The task
Every line of the listing is to be printed again exactly.

((

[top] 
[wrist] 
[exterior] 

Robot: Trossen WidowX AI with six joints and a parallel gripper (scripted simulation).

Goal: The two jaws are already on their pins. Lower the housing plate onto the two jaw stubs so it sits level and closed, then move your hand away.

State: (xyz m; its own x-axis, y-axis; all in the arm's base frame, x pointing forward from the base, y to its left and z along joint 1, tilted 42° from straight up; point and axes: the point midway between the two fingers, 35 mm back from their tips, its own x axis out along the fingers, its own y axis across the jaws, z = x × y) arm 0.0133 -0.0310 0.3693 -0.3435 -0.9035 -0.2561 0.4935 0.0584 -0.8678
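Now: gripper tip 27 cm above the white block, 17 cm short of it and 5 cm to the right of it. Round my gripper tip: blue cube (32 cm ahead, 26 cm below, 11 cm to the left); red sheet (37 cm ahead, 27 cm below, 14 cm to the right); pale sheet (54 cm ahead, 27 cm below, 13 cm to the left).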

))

Answer to this task
[top] 
[wrist] 
[exterior] 

Robot: Trossen WidowX AI with six joints and a parallel gripper (scripted simulation).

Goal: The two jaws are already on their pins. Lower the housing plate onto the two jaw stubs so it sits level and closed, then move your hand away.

State: (xyz m; its own x-axis, y-axis; all in the arm's base frame, x pointing forward from the base, y to its left and z along joint 1, tilted 42° from straight up; point and axes: the point midway between the two fingers, 35 mm back from their tips, its own x axis out along the fingers, its own y axis across the jaws, z = x × y) arm 0.0133 -0.0310 0.3693 -0.3435 -0.9035 -0.2561 0.4935 0.0584 -0.8678
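Now: gripper tip 27 cm above the white block, 17 cm short of it and 5 cm to the right of it. Round my gripper tip: blue cube (32 cm ahead, 26 cm below, 11 cm to the left); red sheet (37 cm ahead, 27 cm below, 14 cm to the right); pale sheet (54 cm ahead, 27 cm below, 13 cm to the left).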

The answer requires no additions.